## EXERCISE INSTRUCTIONS:
Using the listing below, report all lines holding the word "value".

## DATA BLOCK:
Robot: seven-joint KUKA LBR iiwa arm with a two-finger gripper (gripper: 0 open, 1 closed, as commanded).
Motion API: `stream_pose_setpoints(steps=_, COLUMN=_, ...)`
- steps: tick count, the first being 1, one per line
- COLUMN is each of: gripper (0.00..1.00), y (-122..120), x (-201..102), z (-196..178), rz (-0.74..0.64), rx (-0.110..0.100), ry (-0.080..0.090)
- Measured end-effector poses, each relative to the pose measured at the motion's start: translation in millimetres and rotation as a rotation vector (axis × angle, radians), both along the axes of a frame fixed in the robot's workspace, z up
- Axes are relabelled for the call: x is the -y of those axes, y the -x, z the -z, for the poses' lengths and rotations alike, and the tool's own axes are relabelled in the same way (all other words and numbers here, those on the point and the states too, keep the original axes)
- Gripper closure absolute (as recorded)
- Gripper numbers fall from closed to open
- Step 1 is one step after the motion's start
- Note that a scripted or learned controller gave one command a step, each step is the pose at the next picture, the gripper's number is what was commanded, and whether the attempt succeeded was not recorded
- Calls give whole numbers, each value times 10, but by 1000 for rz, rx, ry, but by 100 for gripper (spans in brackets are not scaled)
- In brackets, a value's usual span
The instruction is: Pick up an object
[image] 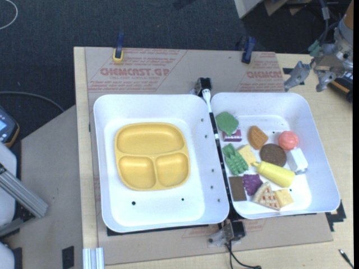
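My gripper (310, 79) hangs at the upper right, above the far right corner of the right bin (320, 122). Its two grey fingers (295, 76) are spread apart with nothing between them. The right bin holds several toy foods: a green leaf (227, 121), an orange bread piece (257, 137), a red ball (288, 140), a brown patty (272, 154), a yellow banana-like piece (275, 173), a green lumpy piece (234, 158), a waffle (267, 196), purple grapes (252, 182) and a white block (298, 160). All lie well below the gripper.
The left bin (104, 167) holds a yellow three-compartment plate (151, 154). A black divider clip (203, 86) sits between the bins at the far edge. Blue clamps (119, 49) (246, 48) hold the cardboard sheet (84, 94).
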State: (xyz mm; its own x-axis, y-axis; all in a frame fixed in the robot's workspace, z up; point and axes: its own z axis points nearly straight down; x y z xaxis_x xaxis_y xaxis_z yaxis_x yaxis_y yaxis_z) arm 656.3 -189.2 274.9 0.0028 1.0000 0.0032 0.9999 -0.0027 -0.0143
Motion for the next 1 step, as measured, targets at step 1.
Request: stream_pose_setpoints(steps=1, gripper=0, y=-21, x=-6, z=-83, rz=-3, rx=13, ry=3)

## WRITTEN ANSWER:
- Calls give whole numbers, each value times 10, but by 1000 for rz, rx, ry, but by 100 for gripper (spans in brackets are not scaled)
- In brackets, a value's usual span

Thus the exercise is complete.